这几天在调试有关网卡驱动的东西,有很多地方不清楚。有关网卡驱动部分主要有两个很重要的结构体:struct net_device 和struct sk_buff。 驱动大部分都是围绕这两个东西进行操作的,包括加协议头尾,去头去尾等。为了搞清楚协议栈如何处理数据包,周末闲来无事就看看内核代码去了解下这部分东西,并做了简要记录:
/*
*sk_buff->h :传输层头 :udp头和tcp头
*sk_buff->nh :网络层头 :ip头
*sk_buff->mac :数据链路层头 :mac头
*
*
*sk_buff->head :指向数据缓冲区头部
*sk_buff->data :指向实际数据的头部
*sk_buff->tail :指向实际数据的尾部
*sk_buff->end :指向数据缓冲区尾部
*
*
*sk_buff控制区 :struct sk_buff所在的区域
*线性数据区 :数据缓冲区域 : sk_buff->head~sk_buff->end 之间的区域
*非线性数据区 :数据缓冲区域的补充区域 :skb_shared_info区域
*
*
*sk_buff->truesize:线性数据区+非线性数据区+sizeof(struct sk_buff)

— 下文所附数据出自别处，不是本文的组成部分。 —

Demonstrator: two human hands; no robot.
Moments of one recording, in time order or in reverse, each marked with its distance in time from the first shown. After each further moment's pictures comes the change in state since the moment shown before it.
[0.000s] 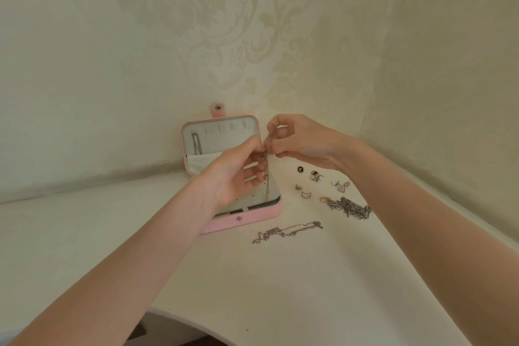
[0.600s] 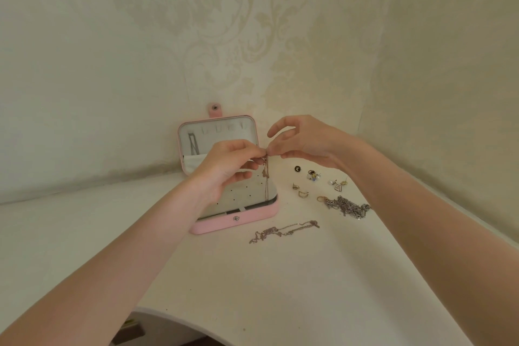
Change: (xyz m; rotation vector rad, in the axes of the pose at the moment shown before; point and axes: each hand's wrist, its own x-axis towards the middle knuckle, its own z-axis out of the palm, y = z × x) left_hand 0.004 0.000 -0.010 0.355 0.026 0.201; right_hand -0.003 0.003 -0.010 -0.014 0.102 0.079
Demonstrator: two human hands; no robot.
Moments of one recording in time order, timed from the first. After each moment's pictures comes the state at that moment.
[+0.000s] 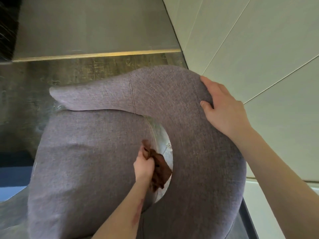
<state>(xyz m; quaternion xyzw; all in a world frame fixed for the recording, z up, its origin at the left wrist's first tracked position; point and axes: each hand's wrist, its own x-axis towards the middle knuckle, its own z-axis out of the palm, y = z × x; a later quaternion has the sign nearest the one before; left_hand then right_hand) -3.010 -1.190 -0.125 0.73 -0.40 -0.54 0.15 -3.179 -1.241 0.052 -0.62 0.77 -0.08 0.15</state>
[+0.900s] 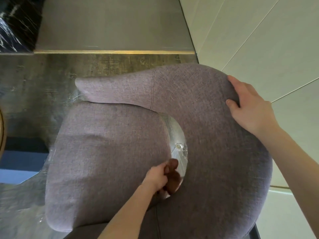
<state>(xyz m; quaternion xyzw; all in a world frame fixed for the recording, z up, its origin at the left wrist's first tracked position) -2.976 -1.159 -0.151 0.59 -0.58 -0.55 -0.09 -3.174 -1.242 0.052 -0.62 0.78 -0.05 0.12</state>
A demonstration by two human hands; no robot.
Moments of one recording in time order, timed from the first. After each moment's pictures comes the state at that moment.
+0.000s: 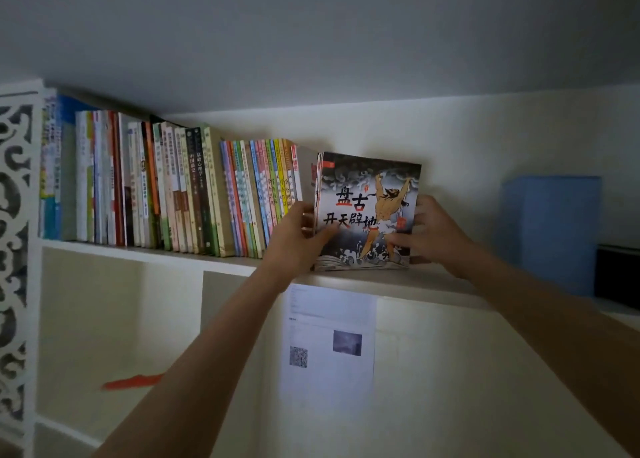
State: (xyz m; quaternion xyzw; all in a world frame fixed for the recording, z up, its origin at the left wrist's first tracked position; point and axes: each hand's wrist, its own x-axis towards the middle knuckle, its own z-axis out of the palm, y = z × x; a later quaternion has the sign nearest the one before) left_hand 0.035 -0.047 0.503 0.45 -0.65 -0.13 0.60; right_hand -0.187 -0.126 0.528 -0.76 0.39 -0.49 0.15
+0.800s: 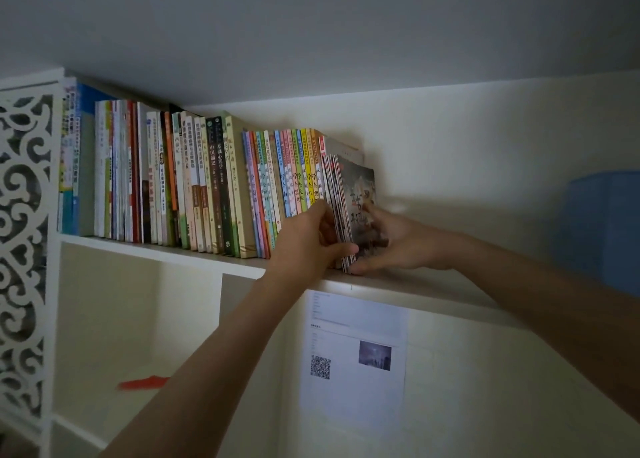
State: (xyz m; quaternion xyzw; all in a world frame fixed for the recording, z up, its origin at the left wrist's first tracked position) left_hand 0.068 -0.066 0.501 0.51 -0.67 0.08 0.53; right_hand -0.106 -0.147 0.535 -0.89 0.33 -0.26 0.21
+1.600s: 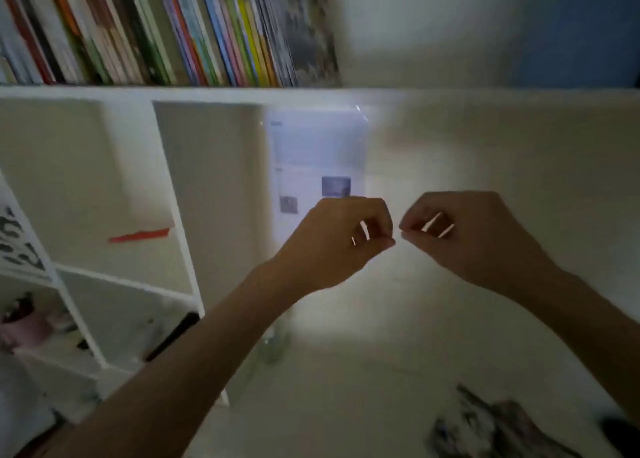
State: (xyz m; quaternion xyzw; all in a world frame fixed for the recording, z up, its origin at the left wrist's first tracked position) left_hand -0.033 0.010 0.340 0.40 -0.82 -0.05 0.39; right_hand -0.229 0.004 0.353 -0.83 0.41 -0.37 0.03
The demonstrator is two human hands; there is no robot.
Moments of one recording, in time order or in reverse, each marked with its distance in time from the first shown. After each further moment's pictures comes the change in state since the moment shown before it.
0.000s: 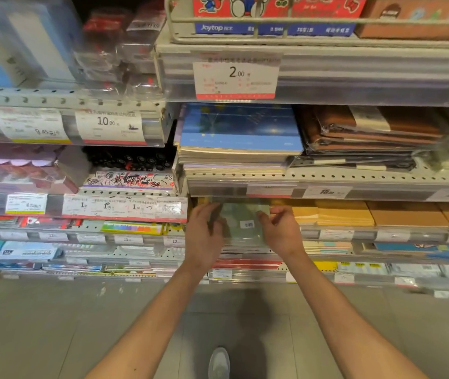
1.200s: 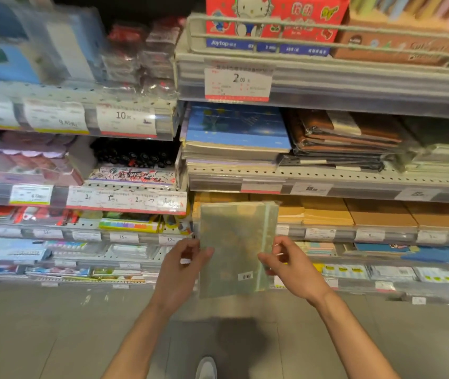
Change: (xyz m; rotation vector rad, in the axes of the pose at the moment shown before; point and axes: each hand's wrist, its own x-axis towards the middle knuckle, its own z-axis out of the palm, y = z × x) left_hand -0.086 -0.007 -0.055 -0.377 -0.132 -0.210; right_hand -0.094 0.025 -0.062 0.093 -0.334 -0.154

*sk_buff->len :线性数据区+非线性数据区
*sk_buff->data_len:非线性数据区
*
*
*一个完整的网络帧(skb_buff)包括:
* 线性数据区 + 非线性数据区 + skb_buff控制区
*
* skb_clone() :只复制skb_buff控制区,其中新分配的skb_buff和原来的skb_buff共享线性数据区和非线性数据区
*
* pskb_copy() :复制skb_buff控制区 + 线性数据区,共享非线性数据区
*
* skb_copy() :复制skb_buff控制区 + 线性数据区 + 非线性数据区
*
*
*
*
*/
源码附上:
struct sk_buff { /*表示接收或发送数据包的包头信息,其成员变量在从一层向另一层传递时会发生修改*/
/* These two members must be first. */
struct sk_buff *next;
struct sk_buff *prev;
struct sk_buff_head *list;
struct sock *sk;
struct timeval stamp;
struct net_device *dev;
struct net_device *input_dev;
struct net_device *real_dev;
union {
struct tcphdr *th;
struct udphdr *uh;
struct icmphdr *icmph;
struct igmphdr *igmph;
struct iphdr *ipiph;
struct ipv6hdr *ipv6h;
unsigned char *raw;
} h; /*传输层*/
union {
struct iphdr *iph;
struct ipv6hdr *ipv6h;
struct arphdr *arph;
unsigned char *raw;
} nh; /*网络层*/
union {
unsigned char *raw;
} mac; /*链路层*/
struct dst_entry *dst; /*记录了到达目的地的路由信息,以及其他的一些网络特征信息*/
struct sec_path *sp;
/*
* This is the control buffer. It is free to use for every
* layer. Please put your private variables there. If you
* want to keep them across layers you have to do a skb_clone()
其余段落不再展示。